There are several risk factors of breast cancers such as age, genetics, ethnicity, diet, body weight or obesity, hormonal activity, consumption of hormonal pills without the supervision of a doctor, and late pregnancy. Doctors say that aesthetics and pregnancy are major concerns among younger women, because treatment for cancer impacts fertility, and surgery can affect the overall structure of the breast.

“Self-examination of the breast is important and every woman aged 21 and above should know to look for early changes and symptoms of breast cancer. In the case of family history of breast cancer, clinical breast examination and mammograms are recommended after the age of 25 itself. This helps in reducing the deaths due to breast cancer,” she avers.

Dr Mukta Mahajan, consultant of breast-interventional radiology at Apollo Proton Cancer Centre, says that a crucial part of prevention is screening but most patients come to the hospital after symptoms have worsened such as finding a lump or a discharge. “We have patients who came to us 6 months after they saw symptoms. Cancer was too advanced to treat it. This leads to high mortality mainly because of late diagnosis,” she opines.

Cancer is curable if patients visit the doctor in the initial stage itself. “They might not even require chemotherapy. There are also patients who do regular screening, and this enables a cure faster, and sans any intensive treatment techniques,” she adds.

However, lack of awareness and access to the screening facilities are challenges that cannot be ignored, especially in the lower economic strata. Dr Naveen, head of oncology, Stanley Medical College and Hospital, says, “Yes, screening is a challenge especially in the lower income strata as they don’t understand the benefits. Women in their 20s are getting breast cancer these days, and the numbers are increasing. Though the disease is more aggressive at that age, there is no specific difference in the symptoms when compared to other age groups.”

He urges the government to come up with more focused awareness programmes and screening camps “that should be conducted at regular intervals to encourage early screening and prevent mortality”

PREVENTION POINTERS

  • Self-examine your breast every month. Start at the age of 20 to familiarise yourself so that you can notice changes that may occur over time, including lumps, skin changes, or discharge.
  • Starting at 30, women should have an annual clinical breast exam by a doctor or a trained healthcare professional.

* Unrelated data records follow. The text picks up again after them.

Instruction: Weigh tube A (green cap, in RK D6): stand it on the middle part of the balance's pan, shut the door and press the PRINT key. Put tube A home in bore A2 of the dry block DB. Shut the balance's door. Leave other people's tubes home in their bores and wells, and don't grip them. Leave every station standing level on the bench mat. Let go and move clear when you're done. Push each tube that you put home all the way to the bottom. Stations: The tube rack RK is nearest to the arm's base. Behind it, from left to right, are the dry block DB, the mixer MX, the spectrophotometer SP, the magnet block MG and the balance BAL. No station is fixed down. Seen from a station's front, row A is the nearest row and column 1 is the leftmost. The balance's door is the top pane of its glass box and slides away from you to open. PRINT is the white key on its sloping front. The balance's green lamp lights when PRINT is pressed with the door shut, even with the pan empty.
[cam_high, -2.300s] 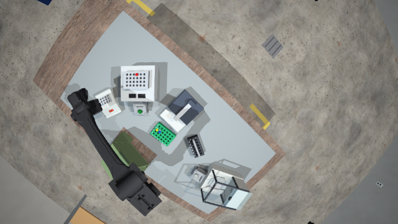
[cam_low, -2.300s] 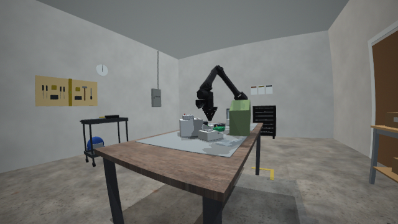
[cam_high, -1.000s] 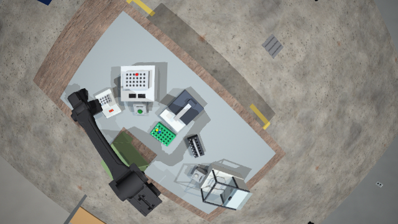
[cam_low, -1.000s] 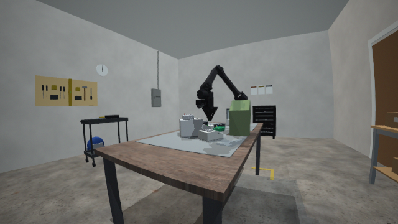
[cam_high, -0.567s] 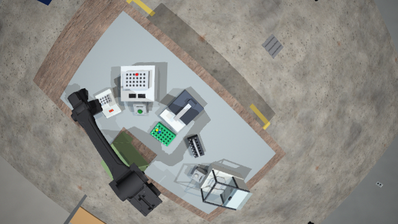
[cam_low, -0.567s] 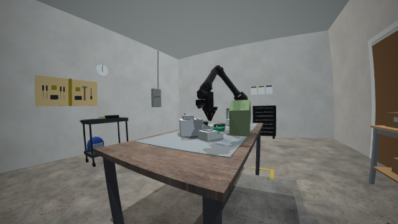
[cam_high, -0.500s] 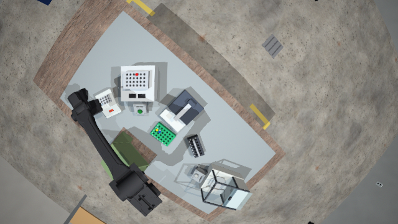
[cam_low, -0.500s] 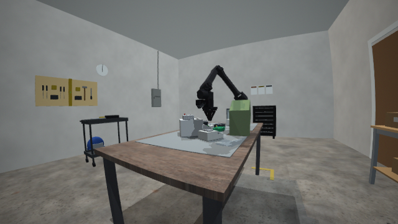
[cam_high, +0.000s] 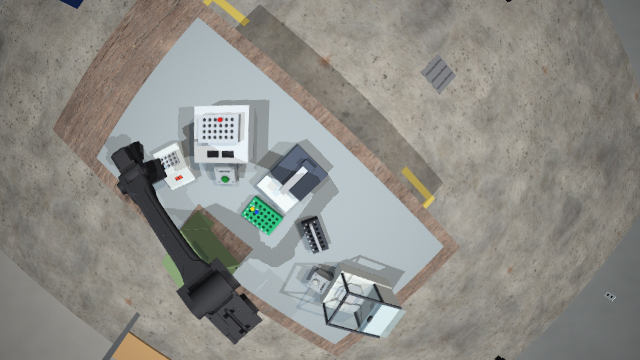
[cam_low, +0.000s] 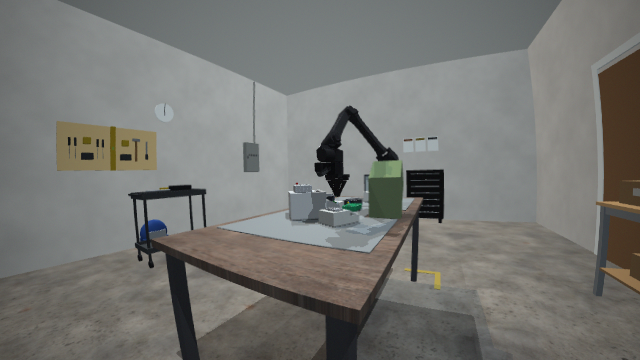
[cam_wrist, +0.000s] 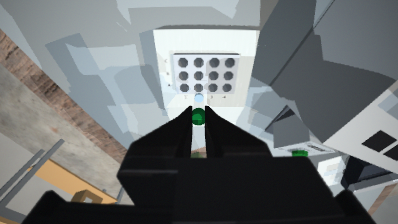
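Right now my hand is 100 mm above the dry block DB and 20 mm to the left of it. The rest, counted from my hand: red-capped tube: 270 mm ahead, 50 mm to the right, 30 mm above; then green-capped tube: 20 mm below; then green tube rack RK: 380 mm to the right, 110 mm below, 100 mm ahead.
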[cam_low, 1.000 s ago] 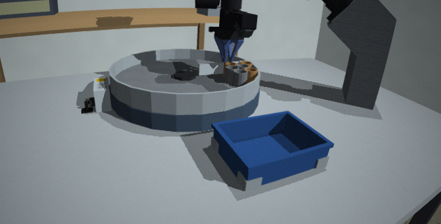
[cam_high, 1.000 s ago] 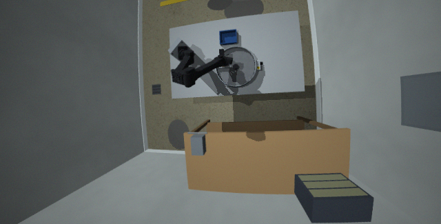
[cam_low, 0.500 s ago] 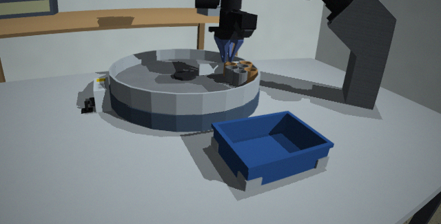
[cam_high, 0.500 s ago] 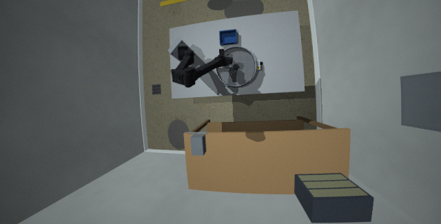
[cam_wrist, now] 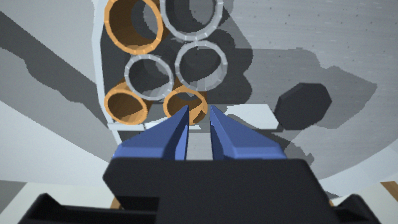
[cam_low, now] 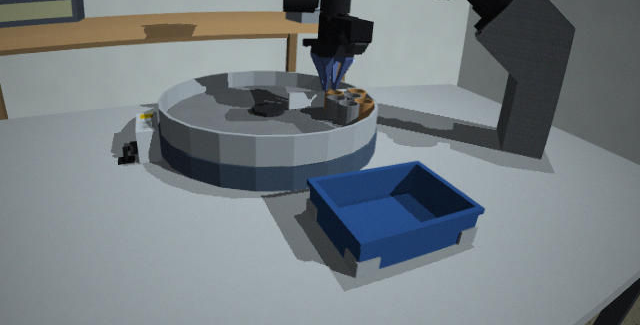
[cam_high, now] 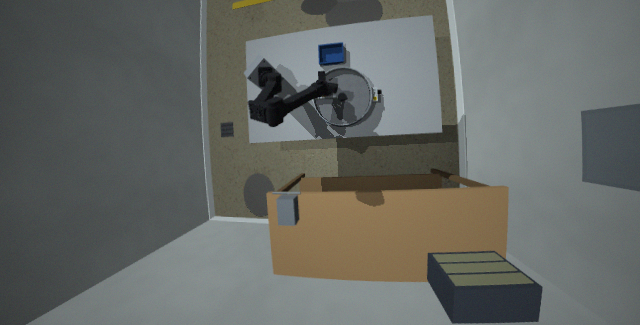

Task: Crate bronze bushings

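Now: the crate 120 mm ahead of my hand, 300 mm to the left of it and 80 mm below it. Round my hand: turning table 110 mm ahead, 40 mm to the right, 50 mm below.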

For those under 40, a combination of tests, including a clinical exam and ultrasound is recommended.
  • Yearly visits to the doctor for a tailored breast health screening plan are advisable, which may also include a mammogram and MRI, based on individual risk factors.
  • Annual mammogram starting from the age of 40.
  • A balanced diet rich in fruits and vegetables, 150 minutes of moderate exercise/week, minimal-to-no alcohol and tobacco consumption play a crucial role in prevention.
  • Family history: By age 25 or earlier, a full understanding of family health history should be compiled. Get tested for BRCA1/ BRCA2 (genetic testing) for those with a family history of breast or ovarian cancer.